* **Task directions**
Please repeat only these lines, exactly: the one containing "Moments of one" and all that come after it in the material.
────────────────
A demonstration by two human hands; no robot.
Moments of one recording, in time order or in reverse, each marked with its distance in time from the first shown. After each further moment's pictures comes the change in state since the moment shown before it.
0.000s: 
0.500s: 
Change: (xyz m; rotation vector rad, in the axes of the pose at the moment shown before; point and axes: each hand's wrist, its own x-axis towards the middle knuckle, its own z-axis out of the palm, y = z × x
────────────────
* **Solution to this exercise**
Moments of one recording, in time order or in reverse, each marked with its distance in time from the first shown. After each further moment's pictures comes the change in state since the moment shown before it.
0.000s: 
0.500s: 
Change: (xyz m; rotation vector rad, in the axes of the pose at the moment shown before; point and axes: each hand's wrist, its own x-axis towards the middle knuckle, its own z-axis out of the palm, y = z × x

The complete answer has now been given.